(EXERCISE AIM) Could you write the entries out again, exactly as they appear?

═══ DATA EXTRACTS

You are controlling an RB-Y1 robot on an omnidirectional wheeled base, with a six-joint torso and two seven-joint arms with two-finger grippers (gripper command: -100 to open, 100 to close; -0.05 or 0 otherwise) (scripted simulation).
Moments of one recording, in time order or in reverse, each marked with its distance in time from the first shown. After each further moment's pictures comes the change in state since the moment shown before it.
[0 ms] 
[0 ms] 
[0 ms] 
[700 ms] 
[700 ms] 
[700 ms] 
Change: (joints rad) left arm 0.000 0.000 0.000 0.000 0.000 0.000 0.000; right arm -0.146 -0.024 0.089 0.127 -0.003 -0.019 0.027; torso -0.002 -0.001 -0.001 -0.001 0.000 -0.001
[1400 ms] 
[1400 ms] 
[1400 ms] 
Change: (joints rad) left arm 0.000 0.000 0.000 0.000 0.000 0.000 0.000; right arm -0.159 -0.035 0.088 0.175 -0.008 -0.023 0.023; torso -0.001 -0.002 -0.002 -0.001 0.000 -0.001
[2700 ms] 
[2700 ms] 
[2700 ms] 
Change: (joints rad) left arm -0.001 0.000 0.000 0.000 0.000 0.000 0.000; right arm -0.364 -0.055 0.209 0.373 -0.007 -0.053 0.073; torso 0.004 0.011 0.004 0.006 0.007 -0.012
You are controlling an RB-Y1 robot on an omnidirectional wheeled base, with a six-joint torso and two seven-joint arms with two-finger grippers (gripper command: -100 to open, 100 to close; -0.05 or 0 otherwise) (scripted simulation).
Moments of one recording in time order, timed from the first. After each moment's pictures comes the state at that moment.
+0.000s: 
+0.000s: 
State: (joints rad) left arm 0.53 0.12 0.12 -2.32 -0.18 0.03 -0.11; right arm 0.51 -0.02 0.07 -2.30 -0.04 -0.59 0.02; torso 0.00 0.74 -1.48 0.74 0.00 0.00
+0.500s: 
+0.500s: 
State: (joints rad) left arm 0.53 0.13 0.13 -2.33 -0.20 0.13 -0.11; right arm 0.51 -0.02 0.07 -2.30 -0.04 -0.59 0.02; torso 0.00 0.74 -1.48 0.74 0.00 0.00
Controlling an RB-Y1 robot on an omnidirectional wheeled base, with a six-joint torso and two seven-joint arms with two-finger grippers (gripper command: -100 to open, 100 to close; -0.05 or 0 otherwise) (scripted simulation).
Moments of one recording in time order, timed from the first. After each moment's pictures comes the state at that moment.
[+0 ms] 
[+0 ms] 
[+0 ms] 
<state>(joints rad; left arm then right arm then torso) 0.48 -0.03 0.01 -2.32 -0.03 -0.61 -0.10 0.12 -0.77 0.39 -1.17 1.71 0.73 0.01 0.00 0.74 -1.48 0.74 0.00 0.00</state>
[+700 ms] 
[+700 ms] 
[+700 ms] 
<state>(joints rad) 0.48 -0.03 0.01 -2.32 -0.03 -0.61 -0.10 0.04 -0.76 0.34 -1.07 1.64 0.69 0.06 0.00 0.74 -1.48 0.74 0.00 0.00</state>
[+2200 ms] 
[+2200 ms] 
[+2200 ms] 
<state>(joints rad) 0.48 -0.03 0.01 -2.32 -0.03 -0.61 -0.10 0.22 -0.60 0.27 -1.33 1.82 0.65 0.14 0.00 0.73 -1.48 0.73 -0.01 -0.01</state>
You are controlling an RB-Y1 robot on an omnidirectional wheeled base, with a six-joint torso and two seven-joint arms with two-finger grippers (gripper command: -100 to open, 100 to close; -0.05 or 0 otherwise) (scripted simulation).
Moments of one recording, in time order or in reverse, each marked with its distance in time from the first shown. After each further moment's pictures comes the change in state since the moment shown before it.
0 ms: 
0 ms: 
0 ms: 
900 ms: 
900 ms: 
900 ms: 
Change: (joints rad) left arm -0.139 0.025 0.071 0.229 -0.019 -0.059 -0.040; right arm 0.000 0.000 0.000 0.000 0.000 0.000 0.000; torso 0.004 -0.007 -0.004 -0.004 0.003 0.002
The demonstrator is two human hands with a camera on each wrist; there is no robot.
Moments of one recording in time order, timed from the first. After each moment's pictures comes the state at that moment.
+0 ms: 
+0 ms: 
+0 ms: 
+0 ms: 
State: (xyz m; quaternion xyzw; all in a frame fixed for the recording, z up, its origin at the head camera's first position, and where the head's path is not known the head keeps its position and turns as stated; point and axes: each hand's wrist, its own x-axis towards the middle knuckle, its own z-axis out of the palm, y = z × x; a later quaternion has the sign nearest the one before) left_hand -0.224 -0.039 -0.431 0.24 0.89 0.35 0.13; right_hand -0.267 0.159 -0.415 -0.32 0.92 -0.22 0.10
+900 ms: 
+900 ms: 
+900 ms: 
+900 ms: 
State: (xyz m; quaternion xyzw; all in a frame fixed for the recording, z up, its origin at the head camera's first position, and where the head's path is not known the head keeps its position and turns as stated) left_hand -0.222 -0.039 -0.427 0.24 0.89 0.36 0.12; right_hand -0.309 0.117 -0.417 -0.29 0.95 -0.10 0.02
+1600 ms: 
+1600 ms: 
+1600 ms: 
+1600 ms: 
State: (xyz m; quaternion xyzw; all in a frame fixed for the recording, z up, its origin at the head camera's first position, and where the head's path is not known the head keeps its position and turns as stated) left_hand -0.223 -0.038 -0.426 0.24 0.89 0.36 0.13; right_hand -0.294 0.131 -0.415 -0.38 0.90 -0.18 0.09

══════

(RESULT FOR THIS EXERCISE)
You are controlling an RB-Y1 robot on an omnidirectional wheeled base, with a six-joint torso and two seven-joint arms with two-finger grippers (gripper command: -100 to open, 100 to close; -0.05 or 0 otherwise) (scripted simulation).
Moments of one recording, in time order or in reverse, each marked with its distance in time from the first shown. After each further moment's pictures comes the change in state since the moment shown before it.
[0 ms] 
[0 ms] 
[0 ms] 
[700 ms] 
[700 ms] 
[700 ms] 
Change: (joints rad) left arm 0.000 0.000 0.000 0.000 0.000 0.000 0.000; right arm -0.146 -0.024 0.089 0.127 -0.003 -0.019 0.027; torso -0.002 -0.001 -0.001 -0.001 0.000 -0.001
[1400 ms] 
[1400 ms] 
[1400 ms] 
Change: (joints rad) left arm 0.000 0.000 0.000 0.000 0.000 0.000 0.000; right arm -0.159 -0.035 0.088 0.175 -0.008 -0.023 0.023; torso -0.001 -0.002 -0.002 -0.001 0.000 -0.001
[2700 ms] 
[2700 ms] 
[2700 ms] 
Change: (joints rad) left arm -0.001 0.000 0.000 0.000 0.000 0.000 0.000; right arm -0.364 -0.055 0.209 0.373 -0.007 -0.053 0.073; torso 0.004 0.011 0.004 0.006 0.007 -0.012
You are controlling an RB-Y1 robot on an omnidirectional wheeled base, with a six-joint torso and two seven-joint arms with two-finger grippers (gripper command: -100 to open, 100 to close; -0.05 or 0 otherwise) (scripted simulation).
Moments of one recording in time order, timed from the first. After each moment's pictures comes the state at that moment.
+0.000s: 
+0.000s: 
State: (joints rad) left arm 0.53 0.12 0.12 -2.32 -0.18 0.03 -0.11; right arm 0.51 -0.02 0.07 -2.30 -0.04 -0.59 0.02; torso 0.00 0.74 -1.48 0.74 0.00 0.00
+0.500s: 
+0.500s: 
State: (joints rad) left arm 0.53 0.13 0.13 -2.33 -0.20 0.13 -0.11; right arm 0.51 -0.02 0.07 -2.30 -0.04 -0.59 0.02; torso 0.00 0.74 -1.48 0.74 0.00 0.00
Controlling an RB-Y1 robot on an omnidirectional wheeled base, with a six-joint torso and two seven-joint arms with two-finger grippers (gripper command: -100 to open, 100 to close; -0.05 or 0 otherwise) (scripted simulation).
Moments of one recording in time order, timed from the first. After each moment's pictures comes the state at that moment.
[+0 ms] 
[+0 ms] 
[+0 ms] 
<state>(joints rad; left arm then right arm then torso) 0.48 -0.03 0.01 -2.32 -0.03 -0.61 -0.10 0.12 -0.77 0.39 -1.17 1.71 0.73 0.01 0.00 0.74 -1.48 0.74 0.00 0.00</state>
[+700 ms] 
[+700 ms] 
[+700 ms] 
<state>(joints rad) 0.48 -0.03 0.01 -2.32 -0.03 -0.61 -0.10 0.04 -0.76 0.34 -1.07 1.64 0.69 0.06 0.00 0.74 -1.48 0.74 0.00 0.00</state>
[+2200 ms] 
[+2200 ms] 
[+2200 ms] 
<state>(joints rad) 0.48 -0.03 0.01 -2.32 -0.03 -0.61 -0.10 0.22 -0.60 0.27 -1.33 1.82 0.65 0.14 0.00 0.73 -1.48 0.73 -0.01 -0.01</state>
You are controlling an RB-Y1 robot on an omnidirectional wheeled base, with a six-joint torso and two seven-joint arms with two-finger grippers (gripper command: -100 to open, 100 to close; -0.05 or 0 otherwise) (scripted simulation).
Moments of one recording, in time order or in reverse, each marked with its distance in time from the first shown. After each further moment's pictures comes the change in state since the moment shown before it.
0 ms: 
0 ms: 
0 ms: 
900 ms: 
900 ms: 
900 ms: 
Change: (joints rad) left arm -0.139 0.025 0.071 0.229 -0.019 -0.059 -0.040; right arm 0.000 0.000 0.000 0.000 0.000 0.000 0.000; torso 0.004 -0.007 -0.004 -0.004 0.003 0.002
The demonstrator is two human hands with a camera on each wrist; there is no robot.
Moments of one recording in time order, timed from the first. After each moment's pictures comes the state at that moment.
+0 ms: 
+0 ms: 
+0 ms: 
+0 ms: 
State: (xyz m; quaternion xyzw; all in a frame fixed for the recording, z up, its origin at the head camera's first position, and where the head's path is not known the head keeps its position and turns as stated; point and axes: each hand's wrist, its own x-axis towards the middle knuckle, its own z-axis out of the palm, y = z × x; a later quaternion has the sign nearest the one before) left_hand -0.224 -0.039 -0.431 0.24 0.89 0.35 0.13; right_hand -0.267 0.159 -0.415 -0.32 0.92 -0.22 0.10
+900 ms: 
+900 ms: 
+900 ms: 
+900 ms: 
State: (xyz m; quaternion xyzw; all in a frame fixed for the recording, z up, its origin at the head camera's first position, and where the head's path is not known the head keeps its position and turns as stated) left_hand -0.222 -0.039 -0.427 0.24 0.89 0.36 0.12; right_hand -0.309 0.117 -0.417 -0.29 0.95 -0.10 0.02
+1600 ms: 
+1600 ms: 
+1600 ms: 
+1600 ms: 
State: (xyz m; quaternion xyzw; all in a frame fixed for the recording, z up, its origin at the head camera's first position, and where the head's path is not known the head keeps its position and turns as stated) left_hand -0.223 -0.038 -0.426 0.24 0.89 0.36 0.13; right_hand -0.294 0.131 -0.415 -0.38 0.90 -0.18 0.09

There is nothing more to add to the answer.